TASK INSTRUCTIONS. The lines to copy are those holding the string "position" in the entries below.

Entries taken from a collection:
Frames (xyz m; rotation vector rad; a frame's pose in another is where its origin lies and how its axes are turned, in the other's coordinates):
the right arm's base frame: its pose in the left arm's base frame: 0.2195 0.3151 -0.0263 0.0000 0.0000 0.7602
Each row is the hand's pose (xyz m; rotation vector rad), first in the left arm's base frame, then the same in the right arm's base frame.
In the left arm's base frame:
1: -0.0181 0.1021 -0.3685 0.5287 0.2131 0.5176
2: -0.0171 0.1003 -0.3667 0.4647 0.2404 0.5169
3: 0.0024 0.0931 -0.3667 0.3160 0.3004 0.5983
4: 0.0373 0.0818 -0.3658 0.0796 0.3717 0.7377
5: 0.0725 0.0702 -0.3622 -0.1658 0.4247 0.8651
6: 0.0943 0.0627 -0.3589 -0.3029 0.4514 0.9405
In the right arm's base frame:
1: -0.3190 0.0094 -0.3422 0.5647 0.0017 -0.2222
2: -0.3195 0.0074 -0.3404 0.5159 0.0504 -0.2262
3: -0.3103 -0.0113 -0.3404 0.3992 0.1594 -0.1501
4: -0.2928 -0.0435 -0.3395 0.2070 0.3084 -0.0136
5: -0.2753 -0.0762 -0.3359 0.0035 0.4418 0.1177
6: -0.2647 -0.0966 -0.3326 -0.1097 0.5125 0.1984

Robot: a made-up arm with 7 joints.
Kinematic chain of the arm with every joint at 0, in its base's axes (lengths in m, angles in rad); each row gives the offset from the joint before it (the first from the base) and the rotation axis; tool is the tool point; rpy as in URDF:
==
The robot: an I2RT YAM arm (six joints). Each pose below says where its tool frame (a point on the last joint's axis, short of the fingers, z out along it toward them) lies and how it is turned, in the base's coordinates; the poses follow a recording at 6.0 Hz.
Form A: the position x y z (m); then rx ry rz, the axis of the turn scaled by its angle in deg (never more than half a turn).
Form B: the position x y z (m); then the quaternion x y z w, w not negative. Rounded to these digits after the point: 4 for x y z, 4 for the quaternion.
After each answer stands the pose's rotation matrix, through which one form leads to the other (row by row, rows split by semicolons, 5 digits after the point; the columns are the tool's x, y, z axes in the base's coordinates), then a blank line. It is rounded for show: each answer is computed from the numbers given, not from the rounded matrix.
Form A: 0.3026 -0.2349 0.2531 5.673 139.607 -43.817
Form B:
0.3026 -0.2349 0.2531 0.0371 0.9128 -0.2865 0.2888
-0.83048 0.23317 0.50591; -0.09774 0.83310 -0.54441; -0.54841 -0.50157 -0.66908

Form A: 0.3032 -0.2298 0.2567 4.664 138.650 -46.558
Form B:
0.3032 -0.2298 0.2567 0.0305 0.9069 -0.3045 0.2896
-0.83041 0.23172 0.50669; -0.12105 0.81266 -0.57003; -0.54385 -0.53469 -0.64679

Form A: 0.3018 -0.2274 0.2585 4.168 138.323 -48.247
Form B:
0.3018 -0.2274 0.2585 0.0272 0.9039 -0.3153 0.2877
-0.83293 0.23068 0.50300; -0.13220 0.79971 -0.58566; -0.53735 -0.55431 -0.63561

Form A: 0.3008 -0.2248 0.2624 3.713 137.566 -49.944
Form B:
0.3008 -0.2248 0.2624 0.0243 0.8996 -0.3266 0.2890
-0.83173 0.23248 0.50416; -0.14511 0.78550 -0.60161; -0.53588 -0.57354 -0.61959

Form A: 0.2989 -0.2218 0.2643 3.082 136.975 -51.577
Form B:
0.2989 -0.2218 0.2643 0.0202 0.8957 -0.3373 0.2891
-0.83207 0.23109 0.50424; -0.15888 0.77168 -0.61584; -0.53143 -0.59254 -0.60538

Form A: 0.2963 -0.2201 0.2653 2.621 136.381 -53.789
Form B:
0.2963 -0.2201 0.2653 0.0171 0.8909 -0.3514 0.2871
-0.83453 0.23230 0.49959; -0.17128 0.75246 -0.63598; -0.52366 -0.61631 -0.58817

ANSWER FOR THIS EXERCISE.
Form A: the position x y z (m); then rx ry rz, the axis of the turn scaled by its angle in deg (never more than half a turn).
Form B: the position x y z (m); then the quaternion x y z w, w not negative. Rounded to these digits after the point: 4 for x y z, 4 for the quaternion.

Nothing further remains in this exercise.